2. **Build if you changed exports** - run `pnpm run build` to verify package exports and `dist/` expectations still align.
3. **Keep changes focused** - one logical change per PR. Don't bundle unrelated refactors.
4. **Follow existing patterns** - match the style and conventions of surrounding code. The codebase favors explicit over clever.
5. **Update docs for user-visible changes** - update `docs-site/content/docs/` when setup, CLI, configuration, or integration behavior changes.
6. **Don't commit artifacts** - `node_modules/`, `.venv/`, `dist/`, coverage output, and local databases should not be committed.

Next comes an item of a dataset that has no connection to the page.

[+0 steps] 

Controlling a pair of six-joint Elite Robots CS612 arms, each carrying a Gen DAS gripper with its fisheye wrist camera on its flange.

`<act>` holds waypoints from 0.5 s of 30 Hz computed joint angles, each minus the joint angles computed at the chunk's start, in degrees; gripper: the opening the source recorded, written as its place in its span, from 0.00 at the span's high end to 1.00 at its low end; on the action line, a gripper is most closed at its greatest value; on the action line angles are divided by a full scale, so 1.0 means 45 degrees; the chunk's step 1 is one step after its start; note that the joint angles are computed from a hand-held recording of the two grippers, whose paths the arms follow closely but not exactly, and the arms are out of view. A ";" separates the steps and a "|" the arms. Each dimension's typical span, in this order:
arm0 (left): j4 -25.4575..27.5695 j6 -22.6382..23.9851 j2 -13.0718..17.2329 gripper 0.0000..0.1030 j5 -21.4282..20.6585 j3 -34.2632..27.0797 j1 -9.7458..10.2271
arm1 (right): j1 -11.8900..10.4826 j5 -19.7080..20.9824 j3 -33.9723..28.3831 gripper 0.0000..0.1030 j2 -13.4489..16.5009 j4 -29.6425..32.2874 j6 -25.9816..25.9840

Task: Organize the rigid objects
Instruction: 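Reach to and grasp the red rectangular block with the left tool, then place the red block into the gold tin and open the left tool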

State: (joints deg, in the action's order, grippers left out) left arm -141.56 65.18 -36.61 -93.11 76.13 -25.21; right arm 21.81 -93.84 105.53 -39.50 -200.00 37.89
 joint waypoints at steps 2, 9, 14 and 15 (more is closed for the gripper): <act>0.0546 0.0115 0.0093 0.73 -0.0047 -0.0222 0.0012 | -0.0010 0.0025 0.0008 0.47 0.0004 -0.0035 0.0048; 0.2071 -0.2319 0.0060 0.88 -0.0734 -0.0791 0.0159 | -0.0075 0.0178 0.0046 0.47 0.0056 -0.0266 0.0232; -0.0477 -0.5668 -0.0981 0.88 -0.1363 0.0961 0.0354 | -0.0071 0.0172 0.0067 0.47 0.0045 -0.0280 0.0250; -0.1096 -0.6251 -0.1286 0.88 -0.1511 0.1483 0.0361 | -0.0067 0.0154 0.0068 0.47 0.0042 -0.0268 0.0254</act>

For larger features or architectural changes, open an issue first to discuss the
approach.
## Agent usage notes
Use this page when an agent is modifying the **ktx** repository itself rather than
using **ktx** in an analytics project.
| Agent task | Command or section |
|------------|--------------------|
| Prepare the workspace | `pnpm install`, `pnpm run setup:dev`, `uv sync --all-groups` |
| Verify TypeScript changes | `pnpm run type-check`, `pnpm run test`, or package-filtered equivalents |
| Verify Python changes | `uv run pytest -q` and `uv run pre-commit run --files <files>` |
| Add a connector | [Adding a connector](#adding-a-connector) |
| Check style expectations | [Code conventions](#code-conventions) |
Common recovery path: if a check fails because generated files or local
runtimes are missing, run the setup commands first. If a check fails because of
a real type, lint, or test error, fix the source file and rerun the smallest
failing check before broadening verification.